The Economy of Cloud Computing: Flashcards
What are CapEx expenses, and how do they differ from OpEx?
CapEx involves large upfront investments in long-term assets, such as physical infrastructure like servers and data centers. These expenses require forecasting for long-term needs and value and may offer tax deductions.
What are OpEx expenses, and what are their characteristics?
OpEx refers to ongoing expenses for business operations, where you “rent” services instead of making upfront investments. You pay only for what is needed right now, typically through monthly or annual payments, without the need to forecast long-term needs.
What types of expenses are associated with CapEx technology costs?
CapEx technology costs involve upfront investments in physical infrastructure like servers and data centers, requiring forecasting for long-term needs and value, and potentially offering tax deductions.
What defines OpEx technology costs, and how do they differ from CapEx?
OpEx technology costs are ongoing expenses where you pay for services as you go, without upfront investments. These costs are based on immediate usage, typically incurred through monthly or annual payments, and do not require forecasting for long-term needs.

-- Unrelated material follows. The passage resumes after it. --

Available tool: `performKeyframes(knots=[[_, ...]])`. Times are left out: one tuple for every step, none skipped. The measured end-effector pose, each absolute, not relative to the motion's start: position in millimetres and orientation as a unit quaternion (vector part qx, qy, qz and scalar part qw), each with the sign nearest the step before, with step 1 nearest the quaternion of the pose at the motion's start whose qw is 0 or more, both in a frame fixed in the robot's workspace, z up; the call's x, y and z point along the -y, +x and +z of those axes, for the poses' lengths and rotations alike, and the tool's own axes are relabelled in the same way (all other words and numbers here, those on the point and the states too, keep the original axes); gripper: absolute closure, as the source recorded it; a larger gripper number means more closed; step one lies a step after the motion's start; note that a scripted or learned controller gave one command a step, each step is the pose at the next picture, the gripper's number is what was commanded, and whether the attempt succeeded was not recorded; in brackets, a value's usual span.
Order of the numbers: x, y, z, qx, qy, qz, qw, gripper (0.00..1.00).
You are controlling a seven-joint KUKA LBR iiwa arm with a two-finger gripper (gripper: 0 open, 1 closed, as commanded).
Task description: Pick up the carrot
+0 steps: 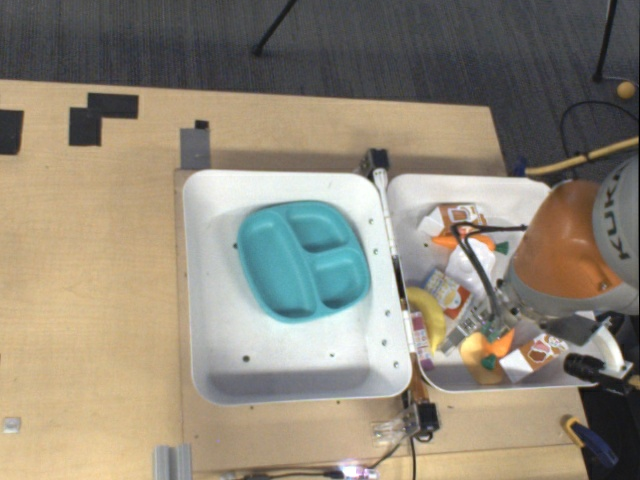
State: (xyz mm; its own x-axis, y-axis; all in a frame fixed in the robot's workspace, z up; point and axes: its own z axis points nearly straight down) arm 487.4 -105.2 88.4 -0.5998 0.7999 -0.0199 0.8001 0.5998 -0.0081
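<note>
Orange target: the carrot [497, 343] lies right under my gripper [487, 325], near the right bin's front edge.
Grip: whether it is spread or closed I cannot tell; clutter and cable hide it.
Risk: a banana [430, 313] just to the left and a packet [535, 353] touching on the right could be grabbed or nudged instead.
Right bin [405, 193]: crowded with food packets, banana, carrot.
Left bin [210, 268]: well away from the gripper, holds a teal divided plate [300, 258].
</note>
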Motion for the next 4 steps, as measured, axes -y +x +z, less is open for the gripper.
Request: performKeyframes(knots=[[120.8, 491.1, 88.2, -0.974, 0.227, -0.0001, 0.007, 0.0], [119.6, 496.4, 101.4, -0.973, 0.229, 0.0013, 0.015, 1.0], [118.4, 500.5, 113.2, -0.973, 0.23, 0.0024, 0.02, 1.0], [118.4, 500.2, 112.8, -0.973, 0.23, 0.0024, 0.02, 0.0]])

How does OpEx relate to cloud computing, and what advantages does it offer?
In the cloud model, expenses are based on consumption, allowing you to pay only for what you use immediately. This aligns with OpEx principles, offering flexibility, low costs for low usage, and the ability to increase resources as needed.
What summarizes the expense strategies of CapEx and OpEx?
CapEx involves upfront investments with long-term forecasting, while OpEx, particularly in cloud computing, follows a consumption-based model where you pay as you go without the need for long-term forecasting.